Modern architectures have the technical capacity to fix this with long context windows and dedicated memory, but memory in a therapy context introduces real governance headaches. In Flourish, continuity was one of the primary design goals. The difference between try a breathing exercise and let’s do the 4-7-8 breathing you said helped last week is enormous. That second response only works with stateful memory.

But you have to be careful about how you implement it. User control matters most. Users need to see what the system remembers, edit it, and delete it on demand. The data needs strong encryption and should only be used to improve the user’s own experience. And the memory needs to be legible. No opaque embeddings the user can’t inspect, just clear records of what was retained and why.

Memory Governance Architecture, a system diagram showing the User at the center with full control (revoke, view, edit), connected bidirectionally to an encrypted Stateful Memory database (narrow in scope, AES-256, transparent), which feeds selectively into the LLM Context Window (only relevant summaries, constrained by system prompt)

Design Principles for a Specialized System

Here's what I landed on after a lot of iteration with Flourish.
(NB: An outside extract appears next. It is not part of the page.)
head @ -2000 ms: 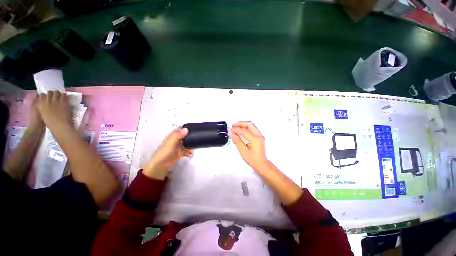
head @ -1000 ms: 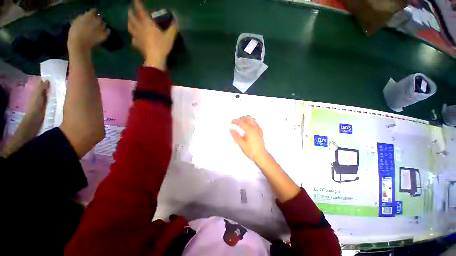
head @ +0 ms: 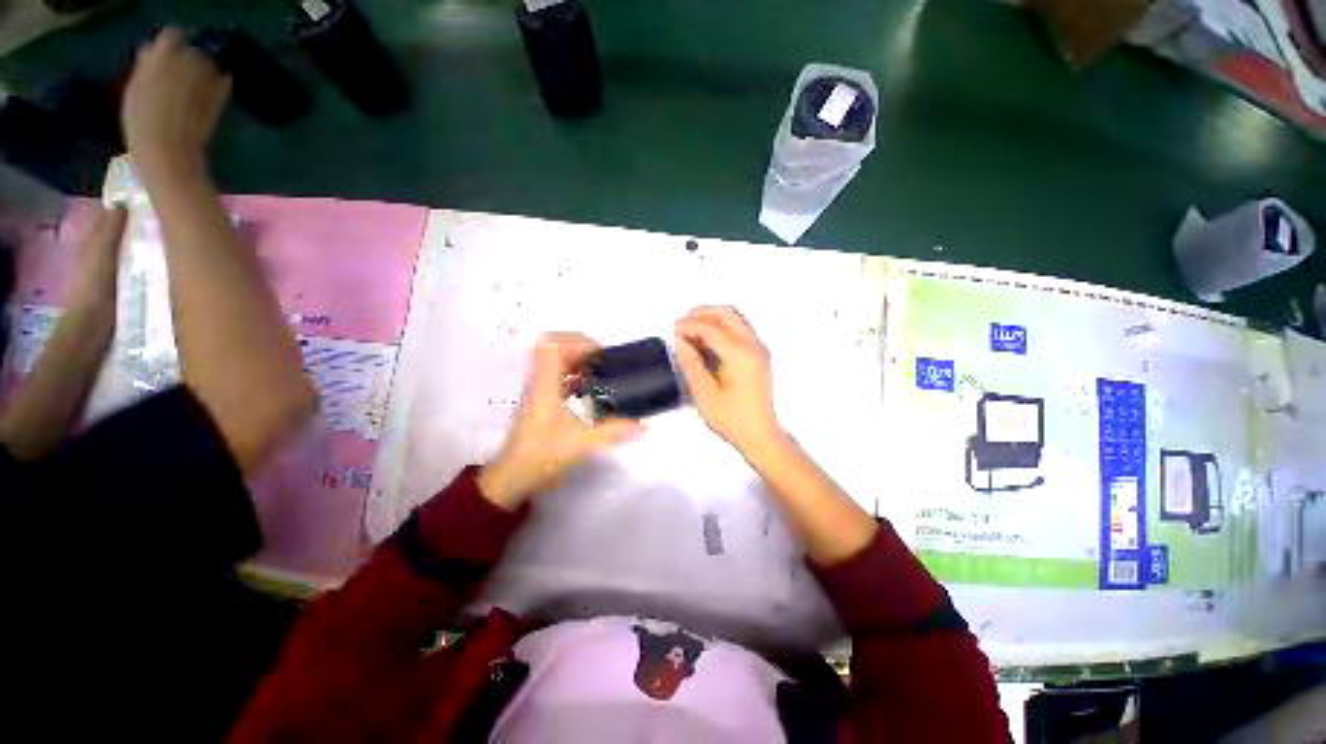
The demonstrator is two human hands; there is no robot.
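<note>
A black cylindrical lamp housing (head: 636,378) is held sideways above the white board in front of me. My left hand (head: 564,422) holds its left end, with the thumb below and the fingers above; small light details show at that end. My right hand (head: 727,378) is at its right end, fingers bent close against it. Whether the right fingers grip the housing or something small is hidden.
On the green belt (head: 655,146) stand several bare black units, one at upper centre (head: 560,58), and two white-sleeved units (head: 817,150) (head: 1240,250). A neighbour's arms (head: 218,276) are at left over pink sheet (head: 342,269). A printed carton (head: 1062,480) covers the right bench.
My left hand reached to the belt at upper left and came back with a black housing to my right hand. The sleeved units have moved right along the belt since one second ago.
</note>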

These aren't theoretical. They're the principles that survived contact with real users.

Structure the session. Left to its own devices, a therapy chatbot becomes an aimless venting tool. That's not helpful. Every session needs a shape, a beginning, middle, and end, so the interaction stays productive and doesn't just spiral.
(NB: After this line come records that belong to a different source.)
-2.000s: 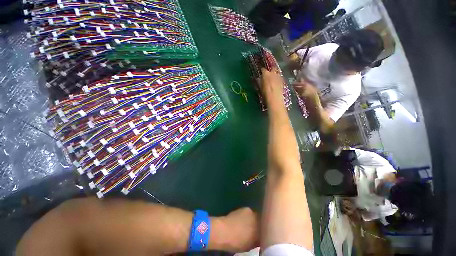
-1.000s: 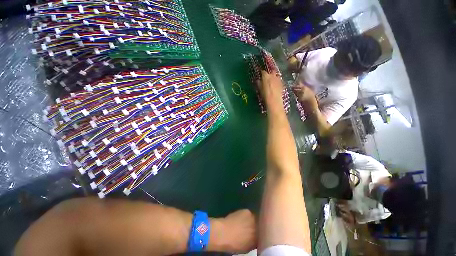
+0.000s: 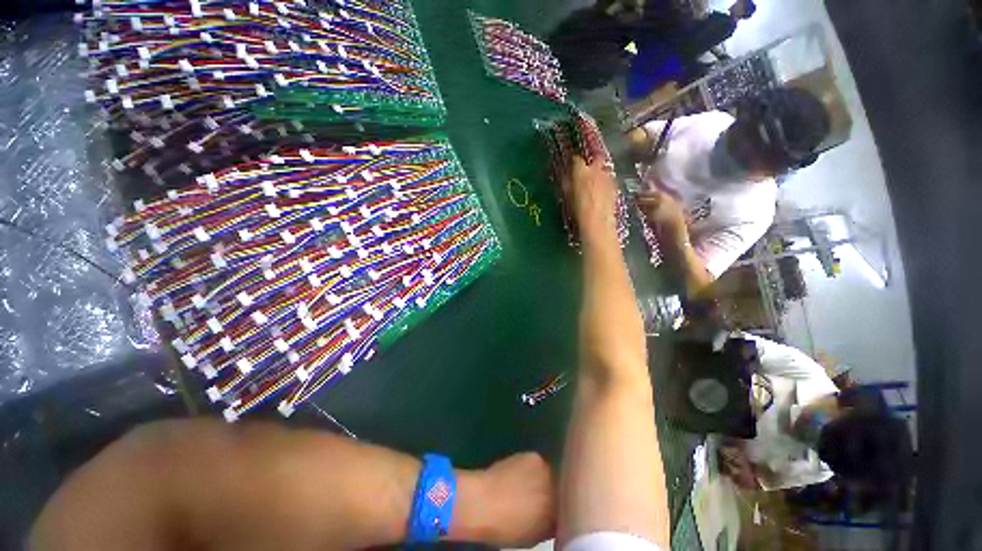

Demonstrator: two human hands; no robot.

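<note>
My left hand, with a blue wristband, is curled into a fist at the bottom centre, partly hidden by my right forearm. My right hand is stretched out onto a wired panel at the upper centre right; its fingers are too small and blurred to tell their grip. A large wired PCB panel, covered in coloured wires with white plugs, lies at the left. A stack of wired panels lies above it. A smaller wired panel lies at the top centre.
Yellow rubber bands and a short wire lead lie on the green table. Clear plastic lies at the far left. A black fan stands at the right. People in white shirts sit beyond, one hand near the panel.
The view has shifted slightly, so the panels appear a little further right. My right hand stays on the far panel with a small shift, and my left fist has not visibly moved.
</note>
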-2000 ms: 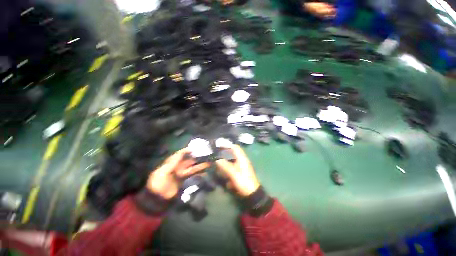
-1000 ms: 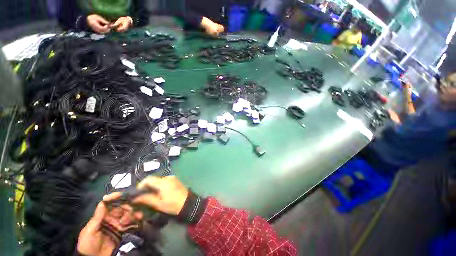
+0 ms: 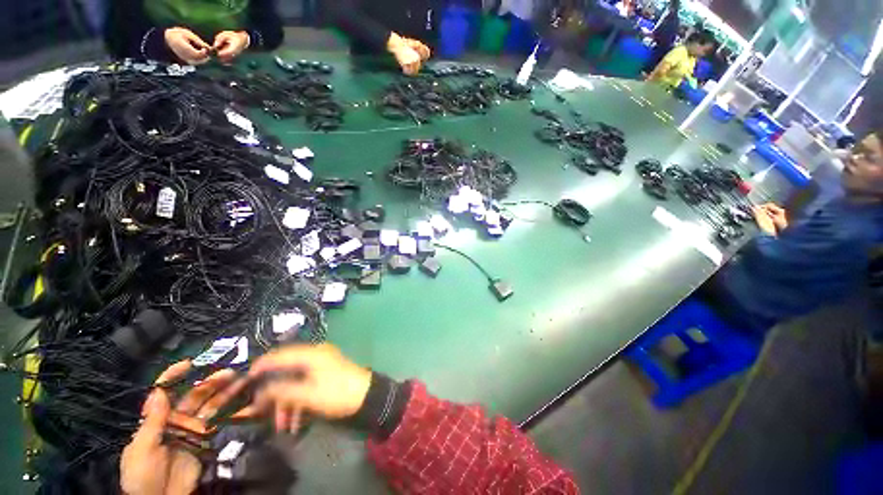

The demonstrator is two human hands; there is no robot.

Anchor to evidence-based techniques. The model's job isn't to improvise therapy. It's to sequence and deliver small, proven interventions: thought records, behavioral activation plans, worry postponement, breathing exercises, values clarification. The building blocks that actually have RCT evidence behind them. The model is the delivery mechanism, not the clinician.

Enforce therapeutic boundaries. This is the one that requires the most engineering effort. The system has to validate feelings without diagnosing, teach skills without giving medical advice, and catch any signal of genuine risk like suicidal ideation, self-harm, or crisis and escalate to human resources immediately. It also needs to reinforce the user's own agency rather than positioning itself as the expert. That last part is harder than it sounds, because the model's default is to be authoritative.

The session loop I used in Flourish was simple. Start with a check-in to figure out where the user is at and set a goal for the session. Then reflective listening where you name the feelings and summarize what they said. Then apply one cognitive skill to one specific thought (not five, not a whole framework, just one). Get a behavioral commitment, one small concrete step. Then summarize and capture the takeaway. Five steps, tight enough to keep sessions focused, loose enough that it doesn't feel robotic.

The 5-Step Therapeutic Session Loop, a cyclical pentagon diagram mapping the structured session narrative with (1) Check-in and Goal Setting, (2) Reflective Listening, (3) Cognitive Skill Application, (4) Behavioral Commitment, and (5) Session Summary, plus a dashed loop-back arrow showing the cycle repeats across sessions using stateful memory

Should we have AI Therapists?

I get asked this a lot, and I think the question is slightly wrong. The risk of not building these tools is that millions of people continue to have zero access to structured mental health support. The risk of building them badly is that you create sycophantic echo chambers that reinforce harmful thinking. Both risks are real.

The thing I came away from Flourish believing is that the answer depends entirely on how the system is optimized. If you take a generic chatbot and point it at therapy, you'll get something that feels empathetic but validates harmful beliefs because it's optimized for engagement, not outcomes. If you build a specialized system from the ground up, optimized for challenging distortions, delivering evidence-based skills, maintaining boundaries, and escalating risk, you can build something genuinely useful.

It's a clinical engineering problem, not a philosophy problem. The model will become whatever you optimize it to be. The question is whether builders are willing to do the hard, unglamorous work of constraining these systems properly, or whether they'll ship the easy version and call it therapy.